Here we study the mutation-mutation interactions that modify the effect of anchor Gene A.
For patients with anchor gene (Gene A) positive, we extracted the OS HR by comparing cohorts with modifier gene (Gene B) mutation-positive vs. modifier gene (Gene B) mutation-negative.

In [10]:
gene_anchor = 'Gene A'
gene_modifier = 'Gene B'
data_fit = data_cox.loc[data_cox[gene_anchor]==1, cols_basic+confounders+[gene_modifier]]
HR = Cox_IPTW(data_fit, gene_modifier)
print('modifier gene HR for anchor gene positive: %s' % HR)

modifier gene HR for anchor gene positive: 0.85 (0.75, 0.97)


# Step 7 examined mutation–mutation synergy by selecting only Gene A‑positive patients, comparing those with and without Gene B mutations, and found a hazard ratio of 0.85 (0.75, 0.97), indicating that in Gene A carriers the additional Gene B mutation conferred a 15 % reduction in risk.

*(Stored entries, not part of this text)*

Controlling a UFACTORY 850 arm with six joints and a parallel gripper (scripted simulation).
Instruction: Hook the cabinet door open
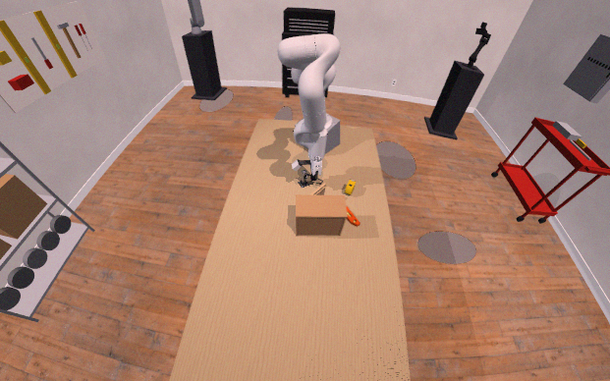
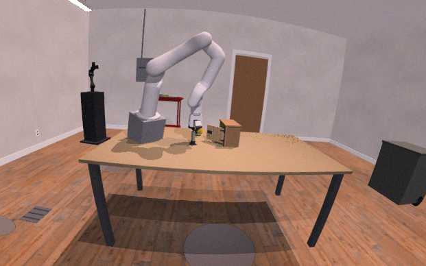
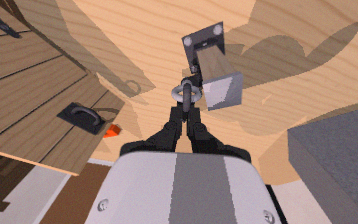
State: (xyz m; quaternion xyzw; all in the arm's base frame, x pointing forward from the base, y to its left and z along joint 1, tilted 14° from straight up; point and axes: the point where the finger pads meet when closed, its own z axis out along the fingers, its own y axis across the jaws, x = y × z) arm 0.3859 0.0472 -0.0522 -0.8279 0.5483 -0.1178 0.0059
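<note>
The cabinet door is 16 cm ahead of my hand and 2 cm to the left of it. From my hand the other things lie so: thin dark hook rod 2 cm below; then orange level 17 cm ahead, 23 cm to the left, 6 cm below; then yellow tape measure 1 cm behind, 20 cm to the left, 4 cm below.
</note>
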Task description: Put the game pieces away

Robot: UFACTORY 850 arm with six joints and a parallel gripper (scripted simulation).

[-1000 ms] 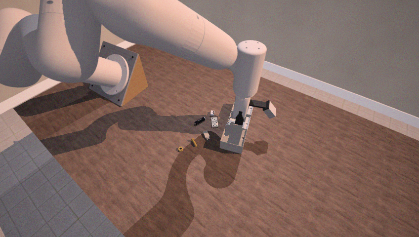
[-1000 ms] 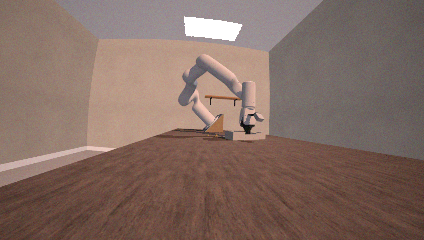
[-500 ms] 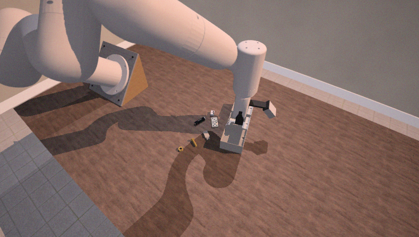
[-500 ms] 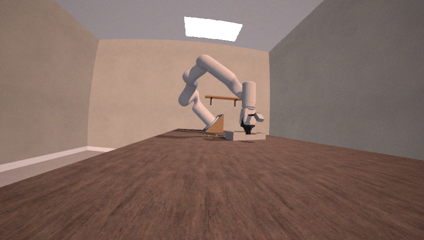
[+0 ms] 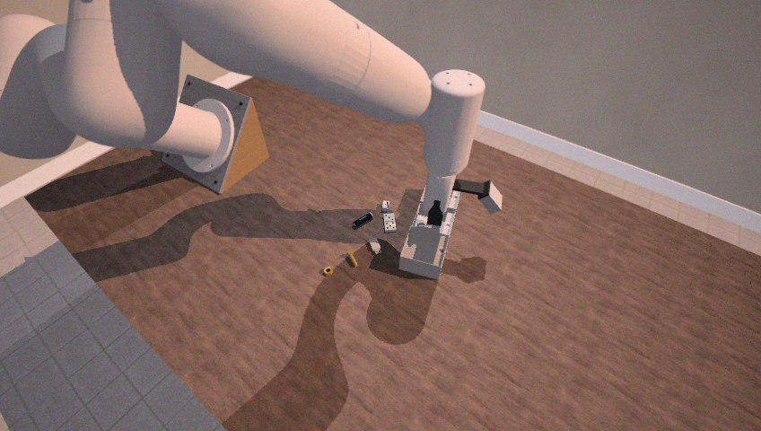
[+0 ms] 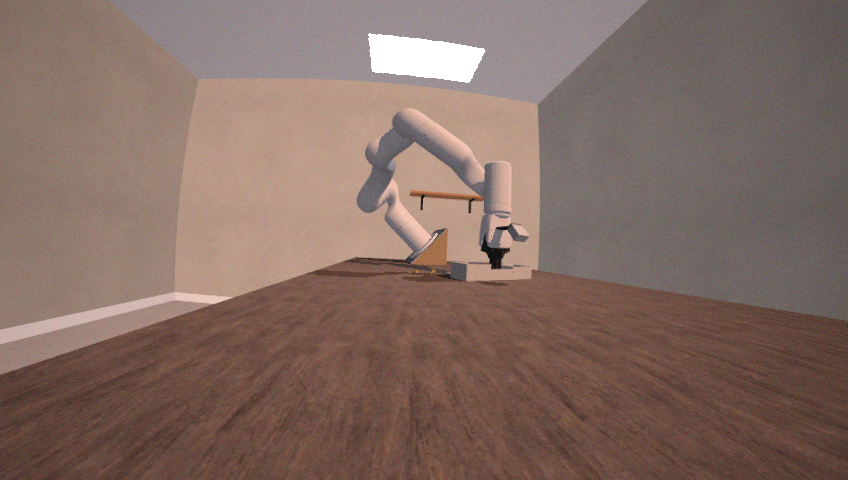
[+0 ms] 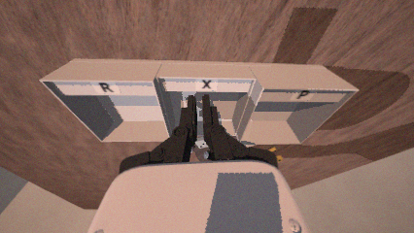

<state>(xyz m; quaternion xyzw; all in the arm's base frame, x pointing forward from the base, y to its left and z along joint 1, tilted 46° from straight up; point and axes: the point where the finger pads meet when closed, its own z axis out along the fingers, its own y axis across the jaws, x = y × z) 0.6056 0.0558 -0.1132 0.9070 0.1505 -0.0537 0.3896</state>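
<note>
Right now my hand is 20 mm above the bin and 10 mm to the left of it. The rest, counted from my hand: domino 90 mm behind, 40 mm to the right, 40 mm below; then white usb stick 120 mm to the right, 80 mm behind, 40 mm below; then black marker-like stick 140 mm behind, 70 mm to the right, 30 mm below.
</note>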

# So in brief explannation, in this notebook we first imported the necessary libraries, then loaded and validated the synthetic dataset, defined helper functions to compute inverse‑probability‑weighted Cox models and format hazard ratios, assessed the prognostic impact of Gene A (HR 1.09), quantified the synergistic effect between Gene A and Treatment 1 (interaction HR 0.65) and its stratified effects in both mutation‑centric and drug‑centric views (HRs ranging from 0.79 to 1.41), and finally demonstrated that adding Gene B in the Gene A‑positive subgroup further reduced risk (HR 0.85), thus recreating the full analytical pipeline of Liu et al. in a step‑by‑step, reproducible manner.